Assuming that this part of the model development process, then I would recommend choosing the grouping variable based on the one with the lowest AIC (similar to what you would do in a stepwise AIC process).
require(lme4)
dataf <- data.frame(
individual = factor(rep(1:100, times = 2)),
plot = factor(rep(1:10, 20)),
region = factor(rep(1:4, 50))
)
make the true dependence on the plot grouping
set.seed(1933)
dataf$val <- 7 + as.numeric(dataf$plot)/10 + rnorm(200, 0, 1)
mod_i <- lme4::lmer(val ~ (1|individual), data = dataf)
mod_p <- lme4::lmer(val ~ (1|plot), data = dataf)
mod_r <- lme4::lmer(val ~ (1|region), data = dataf)

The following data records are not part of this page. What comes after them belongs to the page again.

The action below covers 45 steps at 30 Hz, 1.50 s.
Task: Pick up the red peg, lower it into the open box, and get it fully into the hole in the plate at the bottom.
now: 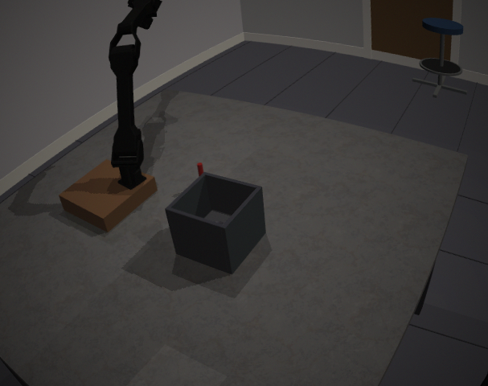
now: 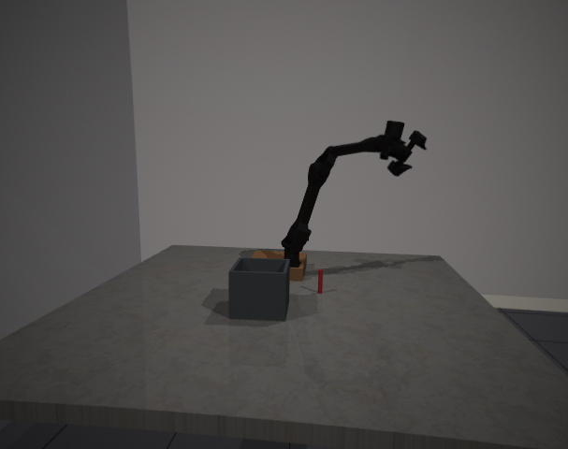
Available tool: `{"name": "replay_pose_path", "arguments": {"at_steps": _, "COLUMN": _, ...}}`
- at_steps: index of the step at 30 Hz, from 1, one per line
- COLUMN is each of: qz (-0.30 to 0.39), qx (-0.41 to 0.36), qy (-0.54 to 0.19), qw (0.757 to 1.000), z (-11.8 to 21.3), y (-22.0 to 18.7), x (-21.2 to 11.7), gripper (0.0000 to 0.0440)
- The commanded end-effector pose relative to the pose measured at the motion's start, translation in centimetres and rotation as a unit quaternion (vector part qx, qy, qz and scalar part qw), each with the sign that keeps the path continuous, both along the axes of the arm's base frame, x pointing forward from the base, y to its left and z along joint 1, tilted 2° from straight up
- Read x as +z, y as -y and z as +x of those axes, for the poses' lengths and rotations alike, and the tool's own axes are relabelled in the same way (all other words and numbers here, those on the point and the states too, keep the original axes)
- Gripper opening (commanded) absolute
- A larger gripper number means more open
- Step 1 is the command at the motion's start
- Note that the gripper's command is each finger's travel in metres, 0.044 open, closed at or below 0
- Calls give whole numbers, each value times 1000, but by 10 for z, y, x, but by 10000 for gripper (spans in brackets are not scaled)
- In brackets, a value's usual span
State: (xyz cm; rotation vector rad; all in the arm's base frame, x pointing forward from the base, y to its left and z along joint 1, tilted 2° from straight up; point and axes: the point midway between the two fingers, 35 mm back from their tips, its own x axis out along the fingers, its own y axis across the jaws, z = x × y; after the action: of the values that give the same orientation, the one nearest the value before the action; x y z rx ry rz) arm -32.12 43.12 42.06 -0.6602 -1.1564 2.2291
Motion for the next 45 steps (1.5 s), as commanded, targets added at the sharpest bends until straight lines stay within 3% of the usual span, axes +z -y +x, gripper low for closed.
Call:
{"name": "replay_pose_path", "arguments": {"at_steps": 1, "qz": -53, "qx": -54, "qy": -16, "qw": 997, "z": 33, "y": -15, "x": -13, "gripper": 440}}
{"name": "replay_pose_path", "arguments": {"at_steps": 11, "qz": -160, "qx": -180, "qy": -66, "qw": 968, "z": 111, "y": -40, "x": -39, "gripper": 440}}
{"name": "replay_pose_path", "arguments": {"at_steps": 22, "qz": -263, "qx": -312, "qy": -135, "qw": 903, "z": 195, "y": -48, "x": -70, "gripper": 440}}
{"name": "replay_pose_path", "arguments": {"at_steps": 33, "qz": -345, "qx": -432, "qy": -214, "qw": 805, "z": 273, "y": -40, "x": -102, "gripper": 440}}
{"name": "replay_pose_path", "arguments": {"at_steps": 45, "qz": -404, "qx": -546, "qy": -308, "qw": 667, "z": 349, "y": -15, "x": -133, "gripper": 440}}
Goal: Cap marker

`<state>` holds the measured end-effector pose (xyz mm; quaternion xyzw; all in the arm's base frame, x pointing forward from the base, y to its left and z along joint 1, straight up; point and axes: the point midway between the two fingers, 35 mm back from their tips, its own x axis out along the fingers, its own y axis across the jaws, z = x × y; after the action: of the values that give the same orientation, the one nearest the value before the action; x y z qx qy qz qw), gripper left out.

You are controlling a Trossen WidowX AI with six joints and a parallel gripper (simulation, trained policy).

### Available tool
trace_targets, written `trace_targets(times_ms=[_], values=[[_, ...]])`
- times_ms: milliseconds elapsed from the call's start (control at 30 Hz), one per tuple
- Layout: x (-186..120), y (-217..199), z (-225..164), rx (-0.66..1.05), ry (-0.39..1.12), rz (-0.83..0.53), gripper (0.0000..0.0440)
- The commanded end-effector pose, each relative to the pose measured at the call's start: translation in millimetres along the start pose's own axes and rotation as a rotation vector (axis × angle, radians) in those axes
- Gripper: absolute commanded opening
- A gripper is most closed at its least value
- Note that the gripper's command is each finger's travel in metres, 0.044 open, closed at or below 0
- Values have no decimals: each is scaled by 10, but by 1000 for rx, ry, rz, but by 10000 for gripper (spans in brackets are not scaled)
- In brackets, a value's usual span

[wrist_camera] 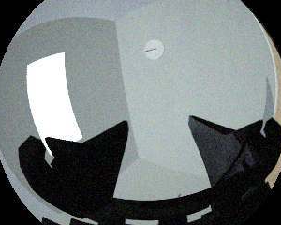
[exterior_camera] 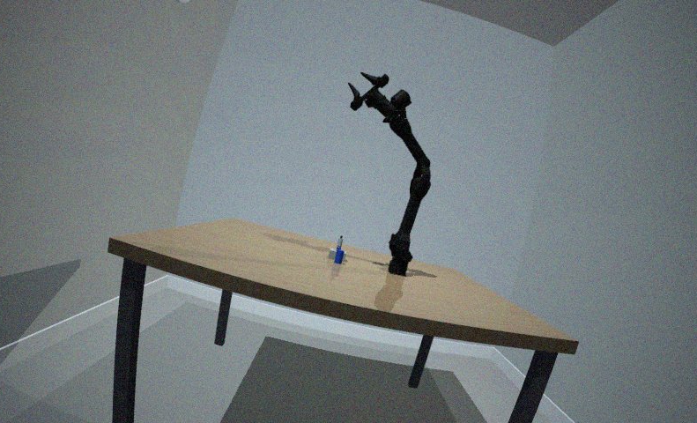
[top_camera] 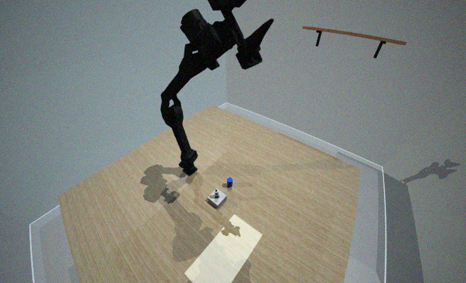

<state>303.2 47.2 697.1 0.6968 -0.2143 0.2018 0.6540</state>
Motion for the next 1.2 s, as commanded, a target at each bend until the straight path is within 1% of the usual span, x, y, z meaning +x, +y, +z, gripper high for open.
trace_targets(times_ms=[0,1167], values=[[-53,-11,-11,18,3,-25,320],[-427,-724,-291,124,72,-396,323]])
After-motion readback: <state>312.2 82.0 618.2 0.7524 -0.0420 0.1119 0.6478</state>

boundary (singular) fit: see help('isSingular')
> extractAIC(mod_i)
[1] 3.000 617.753
> extractAIC(mod_p)
[1] 3.0000 608.7551
> extractAIC(mod_r)
[1] 3.0000 621.5314
mod_pi <- lme4::lmer(val ~ (1|plot) + (1|individual), data = dataf)
mod_pr <- lme4::lmer(val ~ (1|plot) + (1|region), data = dataf)
> extractAIC(mod_pi)
[1] 4.0000 610.0804
> extractAIC(mod_pr)
[1] 4.0000 610.7551
Final model is mod_p with the lowest AIC
make the true dependence on the individual grouping
set.seed(1933)
dataf$val <- 7 + as.numeric(dataf$individual)/100 + rnorm(200, 0, 1)
mod_i <- lme4::lmer(val ~ (1|individual), data = dataf)
mod_p <- lme4::lmer(val ~ (1|plot), data = dataf)
mod_r <- lme4::lmer(val ~ (1|region), data = dataf)
> extractAIC(mod_i)
[1] 3.000 603.226
> extractAIC(mod_p)
[1] 3.0000 604.1367
> extractAIC(mod_r)
[1] 3.0000 604.7195
mod_ip <- lme4::lmer(val ~ (1|individual) + (1|plot), data = dataf)
mod_ir <- lme4::lmer(val ~ (1|individual) + (1|region), data = dataf)
> extractAIC(mod_ip)
[1] 4.0000 604.9881
> extractAIC(mod_ir)
[1] 4.000 605.226
final model is mod_i with the lowest AIC
If the ultimate question is testing whether the grouping variable is statistically significant in the final model, then I also recommend the posting in the comment that @rep_ho made on the original question. Specifically, take a look at the RLRsim package.